We know what it means to diagonalize an operator in linear algebra. What might it mean to diagonalize a functor?

Suppose you have an operator f and a collection of distinct scalars \kappa_i such that \prod (f - \kappa_i) = 0. Then the projection p_i to the \kappa_i-th eigenspace can be described as a polynomial in f, using a technique known as Lagrange interpolation. We think of the process of finding a complete family of orthogonal idempotents {p_i} as the diagonalization of f. After reviewing this we provide a categorical analogue: given a functor F with some additional data (akin to the collection of scalars), we construct idempotent functors P_i. The categorification of Lagrange interpolation is related to the technology of Koszul duality.

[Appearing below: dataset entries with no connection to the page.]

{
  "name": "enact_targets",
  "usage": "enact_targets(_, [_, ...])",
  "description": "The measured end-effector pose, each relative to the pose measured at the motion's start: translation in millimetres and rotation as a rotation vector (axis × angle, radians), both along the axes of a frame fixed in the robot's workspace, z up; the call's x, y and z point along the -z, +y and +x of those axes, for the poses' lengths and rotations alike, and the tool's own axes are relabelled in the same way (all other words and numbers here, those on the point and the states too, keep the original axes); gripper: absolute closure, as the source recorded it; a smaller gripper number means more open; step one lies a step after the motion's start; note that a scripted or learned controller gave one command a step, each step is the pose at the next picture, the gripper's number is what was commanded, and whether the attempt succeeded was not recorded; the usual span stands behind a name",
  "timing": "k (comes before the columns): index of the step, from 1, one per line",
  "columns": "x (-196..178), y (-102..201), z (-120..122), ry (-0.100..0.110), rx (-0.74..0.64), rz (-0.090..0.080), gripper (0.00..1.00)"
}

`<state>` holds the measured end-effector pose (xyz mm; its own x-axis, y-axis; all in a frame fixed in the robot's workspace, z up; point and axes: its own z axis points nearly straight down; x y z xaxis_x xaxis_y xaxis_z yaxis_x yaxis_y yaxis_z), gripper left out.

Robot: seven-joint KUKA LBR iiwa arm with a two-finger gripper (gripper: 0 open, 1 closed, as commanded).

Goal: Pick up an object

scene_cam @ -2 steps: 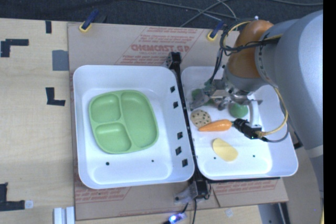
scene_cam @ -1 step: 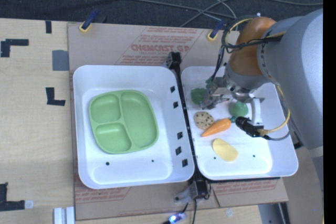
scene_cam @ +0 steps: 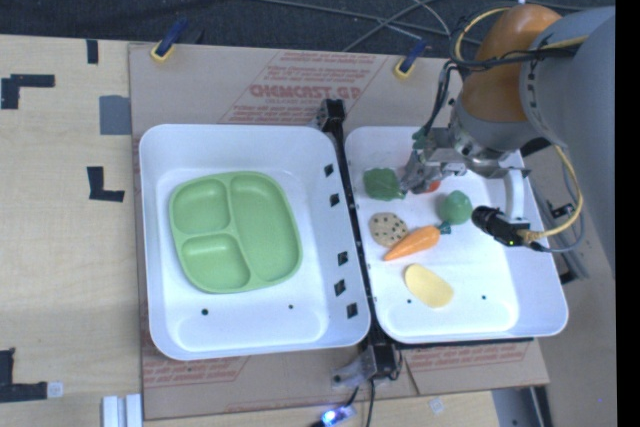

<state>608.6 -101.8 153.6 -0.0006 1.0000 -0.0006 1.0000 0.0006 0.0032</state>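
The grey arm with the orange band (scene_cam: 520, 55) was seen reaching in over the right-hand shallow white bin (scene_cam: 540, 315); its tool (scene_cam: 420, 173) was lowered near the bin's far-left part, just beside a dark-green rounded toy vegetable (scene_cam: 380, 182); whether the tool was wide or narrow could not be told at this slant, and nothing was seen between its tips.

Step judged: the approach or descent onto a pick, not yet a lift; no object was seen raised off the bin floor. The likeliest target was taken to be the dark-green piece, since it lay closest to the tool; a small red-orange bit (scene_cam: 434, 183) was noted right at the tool, its nature unclear. The next move was judged to call for a centred closing over the chosen piece, then a straight lift; a rounded toy may be expected to roll or slip out if caught off-centre.

Count, right bin: one dark-green rounded piece; one second green rounded piece (scene_cam: 455, 206); one tan speckled cookie-like disc (scene_cam: 386, 227); one orange toy carrot (scene_cam: 412, 242); one pale-yellow oval piece (scene_cam: 429, 286); five loose objects, lying apart or nearly so, the carrot just beside the disc.

Count, left white bin (scene_cam: 160, 165): one light-green divided plastic plate (scene_cam: 235, 231) with three compartments, lying flat. Two bins were counted on the brown board surface (scene_cam: 290, 85).
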Motion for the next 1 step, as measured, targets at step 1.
enact_targets(1, [-63.1,3.2,-1.2,-0.002,-0.001,0.000,1.00])
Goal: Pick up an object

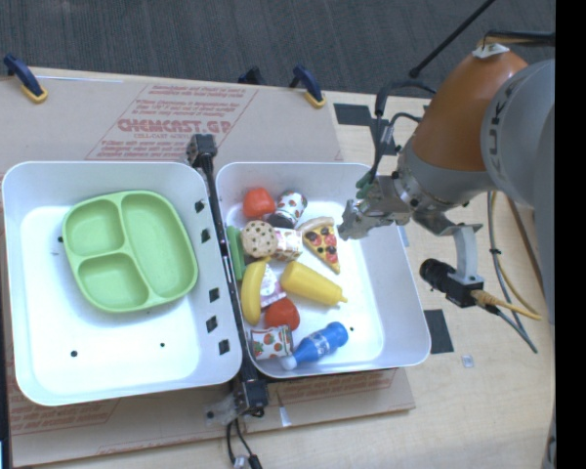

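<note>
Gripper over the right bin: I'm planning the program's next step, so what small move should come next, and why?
Probably a short move left and down toward the pizza slice. The gripper sits above the right bin near its right wall, just beside the slice, with nothing visible between its fingers, and the slice is the nearest toy.

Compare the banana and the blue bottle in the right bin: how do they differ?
Colour: the banana is yellow, the blue bottle is blue with a white end. Place: the banana lies along the bin's left wall, the bottle near the front edge. Pose: the banana runs front to back, the bottle slants crosswise. Both lie flat.
</note>
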Motion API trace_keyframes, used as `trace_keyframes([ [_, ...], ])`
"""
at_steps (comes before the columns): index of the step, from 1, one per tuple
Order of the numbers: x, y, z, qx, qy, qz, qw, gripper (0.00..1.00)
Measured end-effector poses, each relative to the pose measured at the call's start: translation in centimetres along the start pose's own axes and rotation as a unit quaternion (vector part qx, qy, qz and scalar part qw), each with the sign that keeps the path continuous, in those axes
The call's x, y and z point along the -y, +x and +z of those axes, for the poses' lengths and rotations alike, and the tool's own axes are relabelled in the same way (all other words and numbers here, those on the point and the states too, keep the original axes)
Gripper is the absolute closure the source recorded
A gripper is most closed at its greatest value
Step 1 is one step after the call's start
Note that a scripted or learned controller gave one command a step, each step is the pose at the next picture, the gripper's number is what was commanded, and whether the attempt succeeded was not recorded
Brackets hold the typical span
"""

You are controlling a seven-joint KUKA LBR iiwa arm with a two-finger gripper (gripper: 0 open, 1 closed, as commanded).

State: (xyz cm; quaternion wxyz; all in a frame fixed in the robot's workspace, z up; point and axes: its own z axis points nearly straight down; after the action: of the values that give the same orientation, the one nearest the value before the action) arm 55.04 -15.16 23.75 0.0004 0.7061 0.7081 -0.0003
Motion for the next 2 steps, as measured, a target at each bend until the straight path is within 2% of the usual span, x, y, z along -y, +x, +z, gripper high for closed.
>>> trace_keyframes([
  [1, -5.2, 0.7, 6.8, 0.0, 0.002, -0.002, 1.0, 1.0],
  [2, -0.5, 1.1, 2.5, -0.001, 0.001, 0.0, 1.0, 1.0],
])
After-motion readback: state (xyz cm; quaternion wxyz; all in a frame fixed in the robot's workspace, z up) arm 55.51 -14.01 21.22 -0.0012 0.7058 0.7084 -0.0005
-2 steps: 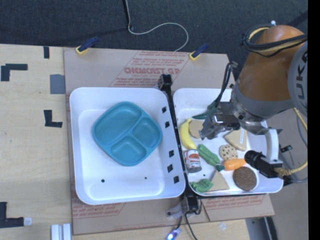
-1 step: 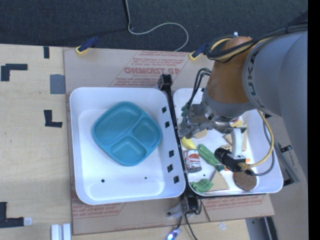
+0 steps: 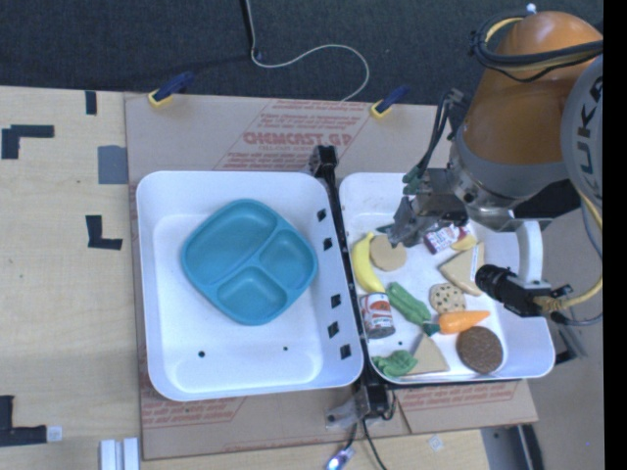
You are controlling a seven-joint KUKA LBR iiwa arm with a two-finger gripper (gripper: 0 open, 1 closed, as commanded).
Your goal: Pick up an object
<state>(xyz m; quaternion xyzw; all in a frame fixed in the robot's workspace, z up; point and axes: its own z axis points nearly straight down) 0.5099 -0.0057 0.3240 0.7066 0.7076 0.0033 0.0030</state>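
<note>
Brown cookie, carrot lengthwise left-right, banana upright

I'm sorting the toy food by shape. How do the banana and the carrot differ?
The banana is yellow and curved; the carrot is orange and straight. The banana lies along the right bin's left wall, the carrot nearer the middle, pointing across. Both are slim and lie flat in the same bin.

Even overhead light; soft shadows; mild blur throughout
</note>
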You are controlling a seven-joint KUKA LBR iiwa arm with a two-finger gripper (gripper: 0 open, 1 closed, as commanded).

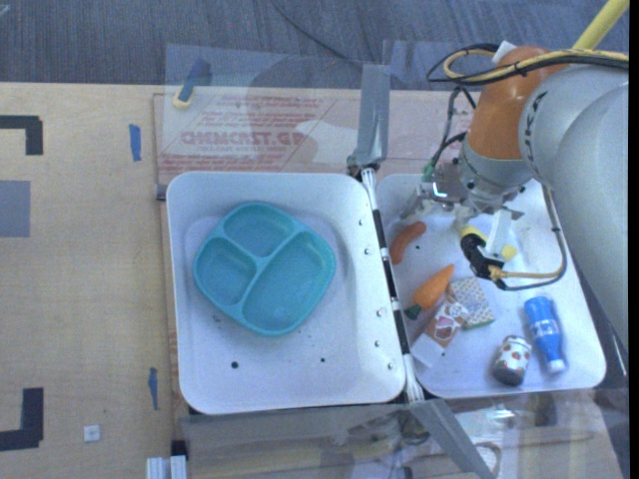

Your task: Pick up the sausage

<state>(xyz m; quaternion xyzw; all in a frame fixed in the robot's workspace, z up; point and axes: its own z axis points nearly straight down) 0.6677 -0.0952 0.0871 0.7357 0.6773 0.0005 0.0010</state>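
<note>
The arm comes in from the right and hangs over the right-hand bin (pixel 579 367), its orange-banded wrist above the bin's far half. The gripper (pixel 439 196) sits just under the wrist, at the bin's upper left; from this high slant I cannot tell whether it is released or clenched, and nothing shows caught in it.

The sausage (pixel 406 239) lies in that same bin, hard by the left wall, just below and a touch left of the gripper: near, but apart from it. Its long axis runs on a diagonal, upper right down to lower left, so my read is that a grasp wants to close across that diagonal, with a short drop down and left to get there.

It looks like a small, stubby reddish-orange piece, smooth and slightly curved. Careful, though: a carrot (pixel 433 287) of a brighter orange lies just below it on nearly the same slant, easy to mistake. A blue bottle (pixel 544 332) rests well off, lower right. The blue plate (pixel 265 265) sits in the left bin (pixel 200 367).
</note>
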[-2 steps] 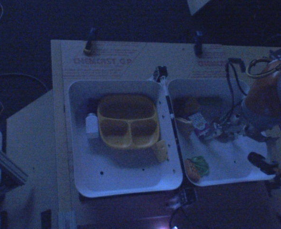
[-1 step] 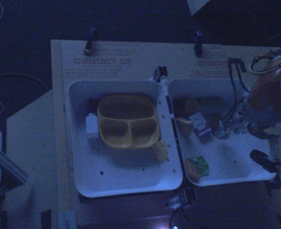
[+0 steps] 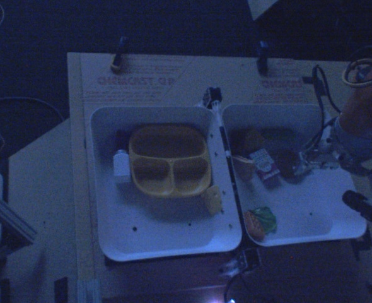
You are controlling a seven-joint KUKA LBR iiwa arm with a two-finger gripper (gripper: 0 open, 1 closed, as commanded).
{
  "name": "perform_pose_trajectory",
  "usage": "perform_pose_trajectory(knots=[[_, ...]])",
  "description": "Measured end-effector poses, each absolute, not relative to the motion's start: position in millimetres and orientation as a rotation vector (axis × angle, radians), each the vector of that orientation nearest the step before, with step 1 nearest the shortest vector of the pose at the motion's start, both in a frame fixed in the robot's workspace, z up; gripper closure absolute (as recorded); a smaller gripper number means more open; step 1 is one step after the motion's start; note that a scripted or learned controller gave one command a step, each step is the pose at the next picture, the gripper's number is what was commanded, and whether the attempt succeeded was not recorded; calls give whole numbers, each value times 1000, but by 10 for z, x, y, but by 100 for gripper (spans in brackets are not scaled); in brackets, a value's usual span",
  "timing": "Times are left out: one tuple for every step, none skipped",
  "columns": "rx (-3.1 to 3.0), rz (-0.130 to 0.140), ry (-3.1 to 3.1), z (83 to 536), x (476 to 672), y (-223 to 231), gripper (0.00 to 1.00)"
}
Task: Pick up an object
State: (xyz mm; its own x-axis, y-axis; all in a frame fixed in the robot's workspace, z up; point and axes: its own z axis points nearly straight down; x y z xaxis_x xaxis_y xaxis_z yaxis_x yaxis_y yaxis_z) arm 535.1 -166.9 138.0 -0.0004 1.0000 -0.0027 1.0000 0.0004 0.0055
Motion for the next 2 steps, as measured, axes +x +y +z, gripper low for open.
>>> perform_pose_trajectory(knots=[[2214,5,2218,1986,5291,-1659,100],[2215,4,2219,2270,5305,-1660,100]])
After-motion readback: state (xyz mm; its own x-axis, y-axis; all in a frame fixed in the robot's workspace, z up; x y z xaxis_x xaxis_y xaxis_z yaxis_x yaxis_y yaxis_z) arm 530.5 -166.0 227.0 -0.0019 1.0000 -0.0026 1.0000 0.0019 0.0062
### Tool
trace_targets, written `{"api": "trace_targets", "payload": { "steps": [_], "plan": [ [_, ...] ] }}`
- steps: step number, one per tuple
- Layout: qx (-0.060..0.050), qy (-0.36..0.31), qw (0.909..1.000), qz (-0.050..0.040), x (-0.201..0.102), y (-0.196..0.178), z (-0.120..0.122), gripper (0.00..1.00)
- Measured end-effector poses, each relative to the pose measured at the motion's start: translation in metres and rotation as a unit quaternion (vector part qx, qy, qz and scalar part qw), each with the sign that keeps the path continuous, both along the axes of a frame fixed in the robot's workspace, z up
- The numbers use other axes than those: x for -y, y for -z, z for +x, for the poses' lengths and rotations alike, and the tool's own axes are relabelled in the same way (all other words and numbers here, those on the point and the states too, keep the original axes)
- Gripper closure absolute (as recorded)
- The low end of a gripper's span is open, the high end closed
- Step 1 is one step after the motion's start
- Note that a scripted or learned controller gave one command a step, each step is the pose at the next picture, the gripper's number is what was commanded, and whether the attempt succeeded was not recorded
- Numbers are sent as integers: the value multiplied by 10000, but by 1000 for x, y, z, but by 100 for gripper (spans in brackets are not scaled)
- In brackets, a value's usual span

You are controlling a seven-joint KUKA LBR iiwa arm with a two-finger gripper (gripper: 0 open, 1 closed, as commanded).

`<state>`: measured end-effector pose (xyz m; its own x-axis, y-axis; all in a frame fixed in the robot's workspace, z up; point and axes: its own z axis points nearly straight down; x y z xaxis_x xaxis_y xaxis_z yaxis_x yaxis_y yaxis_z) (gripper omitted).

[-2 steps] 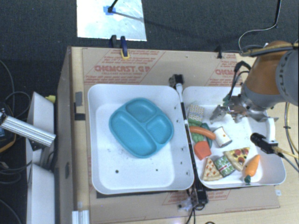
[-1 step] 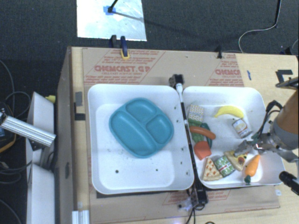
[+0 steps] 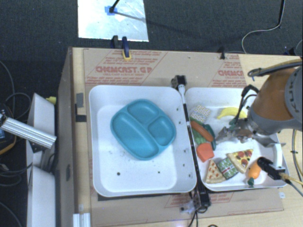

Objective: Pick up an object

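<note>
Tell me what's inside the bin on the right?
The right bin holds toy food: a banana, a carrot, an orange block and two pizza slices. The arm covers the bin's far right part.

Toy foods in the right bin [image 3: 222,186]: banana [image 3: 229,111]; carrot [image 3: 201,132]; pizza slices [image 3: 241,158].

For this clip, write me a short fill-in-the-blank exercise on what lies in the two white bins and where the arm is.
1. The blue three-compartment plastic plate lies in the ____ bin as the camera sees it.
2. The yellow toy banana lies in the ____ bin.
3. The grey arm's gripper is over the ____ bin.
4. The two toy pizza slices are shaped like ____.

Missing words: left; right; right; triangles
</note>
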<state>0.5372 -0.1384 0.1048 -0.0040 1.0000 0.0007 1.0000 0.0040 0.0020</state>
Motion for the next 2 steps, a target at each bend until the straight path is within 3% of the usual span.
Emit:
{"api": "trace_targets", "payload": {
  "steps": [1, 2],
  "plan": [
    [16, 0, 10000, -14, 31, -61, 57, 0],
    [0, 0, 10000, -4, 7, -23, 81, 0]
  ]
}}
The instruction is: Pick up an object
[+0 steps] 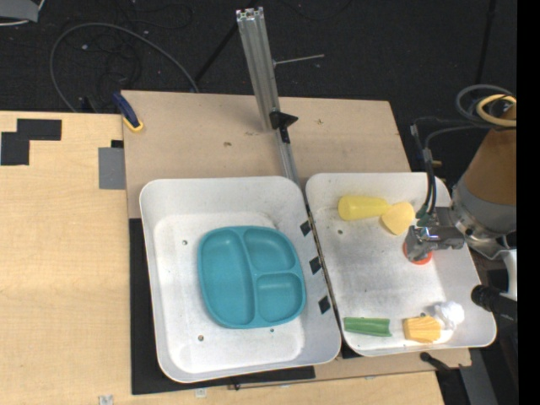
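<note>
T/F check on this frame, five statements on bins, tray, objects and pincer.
1. The teal divided tray lies in the left bin. True.
2. The green object sits inside the tray. False: it lies in the right bin, near its front edge.
3. The pincer is over the right bin. True.
4. The yellow object is in the left bin. False: right bin, far side.
5. The tray has one compartment. False: several.

The arm [494, 180] has a broad orange-brown band above a grey wrist ring. At its 9 o'clock sits the gripper [419, 241], a small silvery metal block. Black cables loop at the arm's 10 o'clock; a black fitting at 6 o'clock.
</note>
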### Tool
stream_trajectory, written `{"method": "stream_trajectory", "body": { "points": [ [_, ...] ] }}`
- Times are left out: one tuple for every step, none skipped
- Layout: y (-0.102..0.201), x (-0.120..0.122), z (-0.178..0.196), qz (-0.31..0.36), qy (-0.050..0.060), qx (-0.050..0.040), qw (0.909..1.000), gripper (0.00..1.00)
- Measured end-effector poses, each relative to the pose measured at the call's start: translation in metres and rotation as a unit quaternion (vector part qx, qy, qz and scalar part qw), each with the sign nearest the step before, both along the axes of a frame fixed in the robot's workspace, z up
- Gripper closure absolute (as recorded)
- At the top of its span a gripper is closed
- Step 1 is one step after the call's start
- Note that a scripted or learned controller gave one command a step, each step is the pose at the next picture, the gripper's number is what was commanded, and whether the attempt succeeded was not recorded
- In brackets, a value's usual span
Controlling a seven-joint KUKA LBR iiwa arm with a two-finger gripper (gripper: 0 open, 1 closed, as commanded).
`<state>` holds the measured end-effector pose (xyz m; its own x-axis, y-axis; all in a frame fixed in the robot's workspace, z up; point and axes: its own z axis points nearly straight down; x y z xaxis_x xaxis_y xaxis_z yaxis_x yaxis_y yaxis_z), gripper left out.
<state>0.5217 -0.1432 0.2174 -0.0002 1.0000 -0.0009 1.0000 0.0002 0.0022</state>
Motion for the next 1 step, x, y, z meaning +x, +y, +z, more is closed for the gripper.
{"method": "stream_trajectory", "body": {
  "points": [
    [-0.0045,-0.0003,0.0629,0.000,-0.001,-0.0004,1.0000,1.00]
  ]
}}
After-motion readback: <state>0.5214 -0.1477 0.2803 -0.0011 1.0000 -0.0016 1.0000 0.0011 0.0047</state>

Along the way we'll explain some of the basic concepts in categorification.

Diagonalization is incredibly important in every field of mathematics. I am a representation theorist, so I will briefly indicate some of the important applications of categorical diagonalization to representation theory. I'll also indicate applications to algebraic geometry.

In this talk we will follow a running example involving modules over the ring A = Z[x]/(x^2 - 1), in other words, the group algebra of the group of size 2. If you know what a complex of A-modules is (and what chain maps and homotopies are) then you have all the prerequisites needed for this talk.

This is all joint work with Matt Hogancamp.